2011, life was looking good although DH had a few loosed ends to wrap up. With the new job, he had to close his attorney business, sell the office building, sell the river house, etc. Lots of changes for him. He had had big dreams and plans with his attorney business and he put all that behind. He sold his office building at a loss and we took money to closing. His partner quit paying on the river house and stuck us with a mortgage of over $3000/month PLUS our own. We ended up doing a short sale of the river house.
As the summer of 2011 came to a close, those things were behind us and we planned a backyard renovation with a 750 square foot patio, screened in porch, new grill ($1700), painted the home inside and out, and in October 2011, put in a Wolf range and hood in the kitchen ($7000) because my hubby wanted a new range ever since we had bought the home. My Dad, being 92 years old, had passed away (God Bless My Dad, the Greatest Man I Know), so we were going to use some of the inheritance for the renovations and to get away to Italy and have a great time together. At least, that’s what I thought.
According to the phone records, he started texting his whore secretary in August 2011. And, that’s about the time I felt like he was drifting away. He didn’t want to do anything with me and it seemed like he kept bringing up the same arguments over and over again. We argued more and more; I felt like he was picking arguments with me.
But, I honestly thought that maybe he was going through some depression because of the change of job, loss of his business, and maybe a bit of a mid-life crisis as he was approaching 60 in 2012. It NEVER crossed my mind that he would be unfaithful with Wife #4. He had been a Judge; he also had to run for re-election in 2012. He held a public office position.
A great deal of my pain stems from how he treated me from August 2011 to May 2012 when I caught him coming out of the motel with his whore secretary. He picked fights, he made me actually feel like I was going crazy sometimes. I kept asking him, “Do you Love Me, Are You Having an Affair, Do You Want a Divorce”. Multiple times, his answers were “Yes, I love you, NO, I do not want a divorce, and NO, I am not having an affair”. Those 3 phrases are burned into my brain and make me literally sick to my stomach every time I think of it.

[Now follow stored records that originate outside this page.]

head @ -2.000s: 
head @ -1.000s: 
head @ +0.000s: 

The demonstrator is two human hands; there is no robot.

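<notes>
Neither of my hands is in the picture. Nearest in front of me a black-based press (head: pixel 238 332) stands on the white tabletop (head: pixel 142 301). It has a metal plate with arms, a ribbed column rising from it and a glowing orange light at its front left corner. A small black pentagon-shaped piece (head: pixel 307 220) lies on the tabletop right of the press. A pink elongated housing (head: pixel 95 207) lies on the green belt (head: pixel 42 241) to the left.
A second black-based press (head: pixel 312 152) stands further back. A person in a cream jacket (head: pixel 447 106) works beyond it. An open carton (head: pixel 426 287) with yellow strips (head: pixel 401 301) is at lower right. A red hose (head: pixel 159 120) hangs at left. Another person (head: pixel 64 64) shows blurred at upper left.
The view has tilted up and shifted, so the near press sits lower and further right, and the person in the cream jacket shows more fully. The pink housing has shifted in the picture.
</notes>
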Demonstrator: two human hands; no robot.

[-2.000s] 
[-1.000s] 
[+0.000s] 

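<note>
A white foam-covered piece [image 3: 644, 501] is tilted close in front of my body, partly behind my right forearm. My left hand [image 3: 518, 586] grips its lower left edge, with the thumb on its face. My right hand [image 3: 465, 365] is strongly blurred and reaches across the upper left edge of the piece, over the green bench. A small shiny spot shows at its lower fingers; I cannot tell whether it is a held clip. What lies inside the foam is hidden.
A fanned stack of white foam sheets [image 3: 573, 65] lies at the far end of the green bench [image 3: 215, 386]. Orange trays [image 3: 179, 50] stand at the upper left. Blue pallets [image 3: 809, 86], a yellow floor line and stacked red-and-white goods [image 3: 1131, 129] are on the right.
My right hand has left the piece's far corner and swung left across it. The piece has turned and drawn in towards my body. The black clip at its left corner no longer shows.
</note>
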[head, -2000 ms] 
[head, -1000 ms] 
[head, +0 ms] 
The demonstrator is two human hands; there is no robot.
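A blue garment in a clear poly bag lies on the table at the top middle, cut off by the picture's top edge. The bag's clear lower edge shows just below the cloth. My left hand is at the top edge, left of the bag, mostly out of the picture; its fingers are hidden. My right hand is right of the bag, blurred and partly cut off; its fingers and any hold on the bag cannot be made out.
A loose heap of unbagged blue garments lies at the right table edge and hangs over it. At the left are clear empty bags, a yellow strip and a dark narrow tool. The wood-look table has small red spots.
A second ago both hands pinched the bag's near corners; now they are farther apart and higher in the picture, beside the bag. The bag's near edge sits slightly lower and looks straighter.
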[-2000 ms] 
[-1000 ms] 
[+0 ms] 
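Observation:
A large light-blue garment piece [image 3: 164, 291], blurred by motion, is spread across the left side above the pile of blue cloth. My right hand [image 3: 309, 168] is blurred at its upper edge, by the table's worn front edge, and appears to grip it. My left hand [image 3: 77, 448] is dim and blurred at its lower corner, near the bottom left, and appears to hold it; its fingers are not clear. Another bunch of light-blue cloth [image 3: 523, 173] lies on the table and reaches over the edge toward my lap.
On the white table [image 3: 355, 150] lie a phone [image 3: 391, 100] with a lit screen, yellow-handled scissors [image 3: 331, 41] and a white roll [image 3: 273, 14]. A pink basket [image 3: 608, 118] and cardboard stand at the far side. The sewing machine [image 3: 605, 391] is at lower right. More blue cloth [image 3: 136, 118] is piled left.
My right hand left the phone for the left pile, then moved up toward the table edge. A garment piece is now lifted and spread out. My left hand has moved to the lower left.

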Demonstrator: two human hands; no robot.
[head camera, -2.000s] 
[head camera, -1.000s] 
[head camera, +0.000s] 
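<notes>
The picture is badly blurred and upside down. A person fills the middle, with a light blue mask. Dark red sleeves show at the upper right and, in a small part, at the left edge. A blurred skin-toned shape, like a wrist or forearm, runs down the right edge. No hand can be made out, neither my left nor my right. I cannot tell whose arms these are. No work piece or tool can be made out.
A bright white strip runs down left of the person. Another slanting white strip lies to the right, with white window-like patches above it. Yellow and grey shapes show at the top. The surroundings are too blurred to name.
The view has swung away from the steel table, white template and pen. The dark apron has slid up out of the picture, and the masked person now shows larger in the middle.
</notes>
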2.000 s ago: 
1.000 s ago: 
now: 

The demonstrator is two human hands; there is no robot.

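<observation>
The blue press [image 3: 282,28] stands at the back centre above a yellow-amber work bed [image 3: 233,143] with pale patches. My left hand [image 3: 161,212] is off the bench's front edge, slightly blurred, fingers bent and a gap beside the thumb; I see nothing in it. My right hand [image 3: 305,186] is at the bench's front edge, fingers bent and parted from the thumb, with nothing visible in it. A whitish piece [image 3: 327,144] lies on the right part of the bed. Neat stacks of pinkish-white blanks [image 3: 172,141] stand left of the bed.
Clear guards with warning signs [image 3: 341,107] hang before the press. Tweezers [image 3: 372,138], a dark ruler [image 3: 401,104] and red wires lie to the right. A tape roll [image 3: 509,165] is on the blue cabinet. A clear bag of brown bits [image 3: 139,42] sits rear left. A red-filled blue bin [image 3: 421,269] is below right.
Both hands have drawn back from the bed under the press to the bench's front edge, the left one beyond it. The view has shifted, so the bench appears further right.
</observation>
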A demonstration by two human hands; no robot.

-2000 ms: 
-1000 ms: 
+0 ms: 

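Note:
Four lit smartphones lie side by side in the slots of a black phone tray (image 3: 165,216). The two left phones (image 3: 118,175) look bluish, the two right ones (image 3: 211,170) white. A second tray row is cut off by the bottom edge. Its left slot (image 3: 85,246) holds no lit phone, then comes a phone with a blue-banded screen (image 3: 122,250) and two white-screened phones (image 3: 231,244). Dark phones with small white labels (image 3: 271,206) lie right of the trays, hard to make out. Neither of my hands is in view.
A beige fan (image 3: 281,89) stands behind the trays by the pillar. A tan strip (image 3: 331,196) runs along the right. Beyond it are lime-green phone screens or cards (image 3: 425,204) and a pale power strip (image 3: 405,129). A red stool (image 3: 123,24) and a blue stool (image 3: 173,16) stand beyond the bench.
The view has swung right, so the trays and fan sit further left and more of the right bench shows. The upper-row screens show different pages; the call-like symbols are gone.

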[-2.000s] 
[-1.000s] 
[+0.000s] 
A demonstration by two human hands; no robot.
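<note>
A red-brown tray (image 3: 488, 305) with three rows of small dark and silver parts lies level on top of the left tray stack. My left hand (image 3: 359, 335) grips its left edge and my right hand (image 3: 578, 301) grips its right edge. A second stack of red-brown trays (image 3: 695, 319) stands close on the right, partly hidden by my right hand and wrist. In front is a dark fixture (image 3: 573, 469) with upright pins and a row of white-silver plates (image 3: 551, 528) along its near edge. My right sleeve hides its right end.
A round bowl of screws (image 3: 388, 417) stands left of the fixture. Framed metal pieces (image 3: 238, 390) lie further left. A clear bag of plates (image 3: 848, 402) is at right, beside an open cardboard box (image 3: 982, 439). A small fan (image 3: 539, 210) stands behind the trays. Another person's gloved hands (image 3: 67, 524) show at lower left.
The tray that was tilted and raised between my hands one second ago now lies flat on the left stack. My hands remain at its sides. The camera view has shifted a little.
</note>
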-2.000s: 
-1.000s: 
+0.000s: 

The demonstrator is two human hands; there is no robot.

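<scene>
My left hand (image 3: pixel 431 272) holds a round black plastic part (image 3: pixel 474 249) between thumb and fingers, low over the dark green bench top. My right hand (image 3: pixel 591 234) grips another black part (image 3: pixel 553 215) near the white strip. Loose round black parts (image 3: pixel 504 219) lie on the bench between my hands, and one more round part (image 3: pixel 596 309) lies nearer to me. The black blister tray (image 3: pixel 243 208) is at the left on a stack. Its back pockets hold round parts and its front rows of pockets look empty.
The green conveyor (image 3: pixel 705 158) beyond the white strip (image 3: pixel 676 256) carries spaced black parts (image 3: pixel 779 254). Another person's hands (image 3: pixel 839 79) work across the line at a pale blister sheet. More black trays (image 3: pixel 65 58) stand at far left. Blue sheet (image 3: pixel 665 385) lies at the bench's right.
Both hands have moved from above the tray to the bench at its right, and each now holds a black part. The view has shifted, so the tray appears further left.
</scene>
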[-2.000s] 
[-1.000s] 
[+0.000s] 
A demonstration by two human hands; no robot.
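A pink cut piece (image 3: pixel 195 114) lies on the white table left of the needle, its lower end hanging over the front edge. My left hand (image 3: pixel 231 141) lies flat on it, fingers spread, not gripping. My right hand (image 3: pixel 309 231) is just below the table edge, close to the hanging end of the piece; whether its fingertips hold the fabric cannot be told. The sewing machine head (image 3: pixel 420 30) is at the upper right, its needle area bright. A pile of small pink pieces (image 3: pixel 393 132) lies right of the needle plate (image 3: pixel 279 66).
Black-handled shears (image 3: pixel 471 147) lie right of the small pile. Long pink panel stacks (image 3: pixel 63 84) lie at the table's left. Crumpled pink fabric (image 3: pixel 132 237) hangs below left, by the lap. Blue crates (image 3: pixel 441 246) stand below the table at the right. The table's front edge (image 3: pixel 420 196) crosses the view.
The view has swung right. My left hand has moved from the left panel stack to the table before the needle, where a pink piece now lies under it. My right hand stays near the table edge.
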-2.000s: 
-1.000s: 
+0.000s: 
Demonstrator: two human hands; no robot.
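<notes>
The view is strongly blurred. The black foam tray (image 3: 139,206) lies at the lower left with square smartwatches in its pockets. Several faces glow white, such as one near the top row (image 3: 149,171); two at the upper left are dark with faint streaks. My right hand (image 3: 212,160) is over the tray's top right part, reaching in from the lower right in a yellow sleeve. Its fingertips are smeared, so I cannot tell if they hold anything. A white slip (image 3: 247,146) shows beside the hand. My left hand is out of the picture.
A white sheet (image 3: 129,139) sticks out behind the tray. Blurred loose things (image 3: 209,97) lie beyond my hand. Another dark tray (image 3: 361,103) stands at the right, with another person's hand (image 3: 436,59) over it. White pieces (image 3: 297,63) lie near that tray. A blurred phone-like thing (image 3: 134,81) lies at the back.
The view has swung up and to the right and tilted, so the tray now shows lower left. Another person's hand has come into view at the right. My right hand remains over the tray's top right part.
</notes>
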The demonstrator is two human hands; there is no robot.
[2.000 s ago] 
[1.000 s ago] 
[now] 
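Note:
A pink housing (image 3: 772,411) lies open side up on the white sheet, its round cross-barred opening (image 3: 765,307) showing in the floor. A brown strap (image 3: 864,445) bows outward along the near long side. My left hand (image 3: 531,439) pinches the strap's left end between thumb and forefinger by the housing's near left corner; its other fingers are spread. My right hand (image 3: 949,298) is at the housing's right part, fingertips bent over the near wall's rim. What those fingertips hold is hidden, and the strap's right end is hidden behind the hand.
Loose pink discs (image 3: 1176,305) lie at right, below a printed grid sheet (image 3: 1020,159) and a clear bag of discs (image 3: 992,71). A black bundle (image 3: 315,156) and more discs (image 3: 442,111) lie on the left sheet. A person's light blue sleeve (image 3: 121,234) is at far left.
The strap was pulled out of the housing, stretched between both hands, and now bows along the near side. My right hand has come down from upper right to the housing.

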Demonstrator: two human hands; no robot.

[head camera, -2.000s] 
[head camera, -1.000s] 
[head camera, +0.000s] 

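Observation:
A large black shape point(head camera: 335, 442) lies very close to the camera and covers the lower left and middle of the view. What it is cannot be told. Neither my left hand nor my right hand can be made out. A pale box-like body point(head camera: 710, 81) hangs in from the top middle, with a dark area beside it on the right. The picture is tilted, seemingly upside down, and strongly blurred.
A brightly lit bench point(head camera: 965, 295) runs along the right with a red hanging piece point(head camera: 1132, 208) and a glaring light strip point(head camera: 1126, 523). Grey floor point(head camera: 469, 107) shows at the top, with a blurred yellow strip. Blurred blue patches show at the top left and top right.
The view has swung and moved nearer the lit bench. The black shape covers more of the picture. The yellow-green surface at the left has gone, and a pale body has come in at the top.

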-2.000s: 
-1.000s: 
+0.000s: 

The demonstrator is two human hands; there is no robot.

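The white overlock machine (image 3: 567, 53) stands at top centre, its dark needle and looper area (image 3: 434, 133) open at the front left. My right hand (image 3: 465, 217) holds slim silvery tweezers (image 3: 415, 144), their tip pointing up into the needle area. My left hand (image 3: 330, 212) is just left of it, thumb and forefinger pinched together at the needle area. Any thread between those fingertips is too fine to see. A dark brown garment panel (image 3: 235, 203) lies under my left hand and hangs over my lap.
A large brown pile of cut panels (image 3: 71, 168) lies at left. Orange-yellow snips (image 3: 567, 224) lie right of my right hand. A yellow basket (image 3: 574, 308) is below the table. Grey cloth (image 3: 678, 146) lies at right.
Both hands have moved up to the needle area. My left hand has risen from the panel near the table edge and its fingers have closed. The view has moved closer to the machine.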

How can a man be so cruel? 10 months of total hell not knowing, not understanding what was going on. I became a doormat trying to make him happy. I KNEW he wasn’t happy, but I had no idea it had anything to do with me or tossing me out for wife #5!
So, that’s the beginning of my story; the basis of my blog because when he asked me for a divorce on April 1, 2012, he said, “I love you, but I am not in love with you anymore; I want a divorce”…. I still at that point did not believe he was having an affair.
Maybe, I can learn how to detect these things before they go too far. Or, maybe, I can learn to be more aware of my husband’s actions and make sure they match what they say. Actions speak louder than words …
Today, my divorce is still pending in the courthouse where he works and the saga goes on.
Thank you for reading and listening without judgment for these are very painful and hurtful times. I feel like I got hit by a Mack Truck and never saw it coming. I am so broken and it hurts so bad. What adds to the hurt is that DH never looked back, never gave me a second chance or never gave me the consideration to listen to me and talk to me about all of this. He is now living with the whore secretary and I am still in my BIG, BEAUTIFUL, EXPENSIVE home wanting so much to have never met the Judge in my life. He could have kept that graval and black robe to himself.